Tips for Handling Mismatched Hashes in Docker/Singularity/Conda

  1. Check for Consistent Environment Across Containers:

    Ensure that the environment inside your Docker, Singularity, or Conda containers is consistent. Differences in installed packages, software versions, or underlying operating systems can lead to mismatched hashes.

  2. Use Identical Base Images:

    When building Docker or Singularity containers, start from the same base image to minimize environmental differences. This consistency helps ensure that the software behaves the same across different executions.

  3. Pin Software Versions:

    In your container definitions (Dockerfile, Singularity recipe, Conda environment file), explicitly pin software versions, including dependencies. This step reduces the chances of discrepancies due to updates or changes in the software.

  4. Isolate Non-Deterministic Elements:

    Identify elements in your workflow that are inherently non-deterministic (such as timestamps or random number generation) and isolate them. Consider mocking these elements or designing your tests to accommodate such variability.
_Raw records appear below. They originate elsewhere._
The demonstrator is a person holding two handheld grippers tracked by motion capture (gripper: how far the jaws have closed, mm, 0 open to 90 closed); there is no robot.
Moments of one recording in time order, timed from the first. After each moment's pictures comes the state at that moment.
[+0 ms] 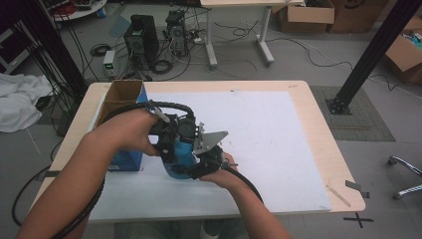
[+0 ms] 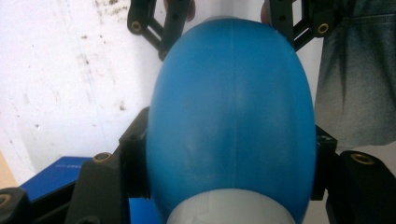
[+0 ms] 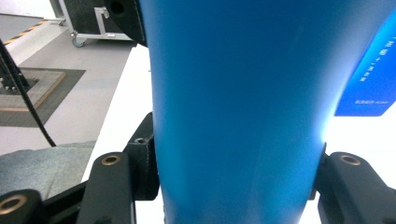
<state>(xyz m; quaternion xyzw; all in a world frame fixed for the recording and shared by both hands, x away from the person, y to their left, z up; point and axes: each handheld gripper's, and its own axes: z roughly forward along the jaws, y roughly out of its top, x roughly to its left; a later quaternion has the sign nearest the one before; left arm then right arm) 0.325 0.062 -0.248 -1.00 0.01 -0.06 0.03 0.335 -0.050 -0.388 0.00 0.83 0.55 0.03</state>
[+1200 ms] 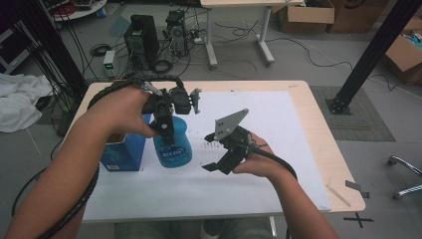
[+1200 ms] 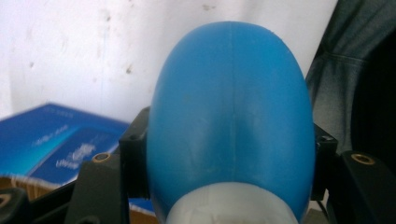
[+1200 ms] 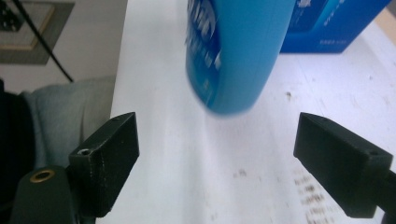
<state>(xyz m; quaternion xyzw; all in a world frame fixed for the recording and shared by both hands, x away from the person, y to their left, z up) 0.356 0.074 -0.200 -0.99 -0.14 -0.03 0.03 0.334 -0.110 -0.309 0.01 0.91 0.40 0.04</state>
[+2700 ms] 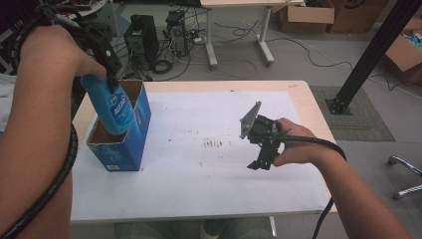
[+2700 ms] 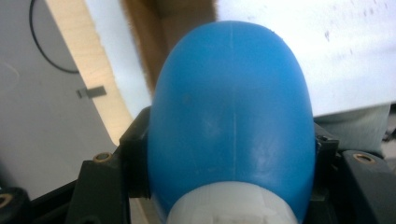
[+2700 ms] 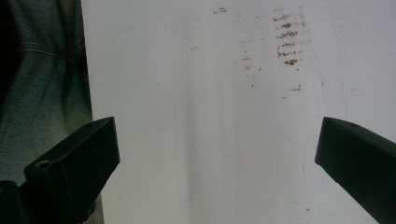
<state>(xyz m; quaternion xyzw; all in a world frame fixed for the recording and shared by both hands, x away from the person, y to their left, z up) 0.419 0.210 -0.100 -0.75 -0.65 0.02 0.05 0.348 -0.169 -0.289 0.03 0.98 0.17 0.04</state>
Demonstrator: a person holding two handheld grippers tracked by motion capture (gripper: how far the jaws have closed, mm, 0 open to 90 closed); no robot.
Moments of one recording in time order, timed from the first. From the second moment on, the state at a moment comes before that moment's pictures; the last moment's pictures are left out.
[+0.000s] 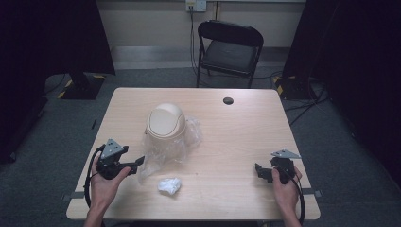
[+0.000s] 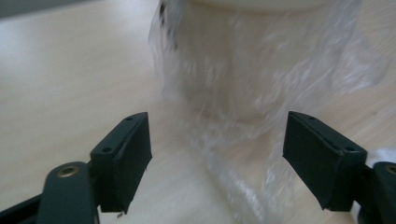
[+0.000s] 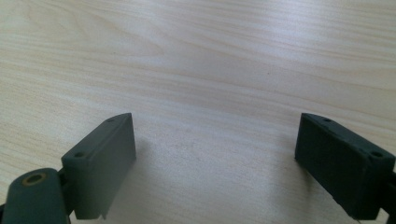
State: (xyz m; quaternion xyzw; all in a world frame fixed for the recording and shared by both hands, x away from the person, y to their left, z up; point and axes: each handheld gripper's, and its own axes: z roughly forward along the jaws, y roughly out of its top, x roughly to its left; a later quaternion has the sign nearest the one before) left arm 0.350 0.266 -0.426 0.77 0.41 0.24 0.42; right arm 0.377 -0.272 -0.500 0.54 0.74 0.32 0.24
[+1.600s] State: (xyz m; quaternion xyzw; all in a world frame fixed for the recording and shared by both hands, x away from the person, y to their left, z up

  5. Reproducibility in Conda Environments: For Conda environments, use conda list --explicit to generate a list of all packages with their exact versions and builds. This approach ensures that you can recreate the identical environment later.

  6. Review Container Caching Mechanisms:

    Be cautious with container caching mechanisms. Sometimes, cached layers in Docker might lead to using outdated versions of software or dependencies. Ensure that your caching strategy does not inadvertently introduce inconsistencies.

  7. Consistent Filesystem Paths:

    Ensure that paths within the container and in the testing environment are consistent. Variations in paths can sometimes lead to unexpected behavior and hash mismatches.

  8. Regularly Update and Test: Regularly update your containers and environment specifications, and re-run tests to ensure that everything continues to work as expected. This practice helps identify and resolve issues arising from environmental changes over time.

By following these tips, you can mitigate the risks of encountering mismatched hashes due to environment-specific issues in Docker, Singularity, and Conda when using nf-test for your Nextflow pipelines.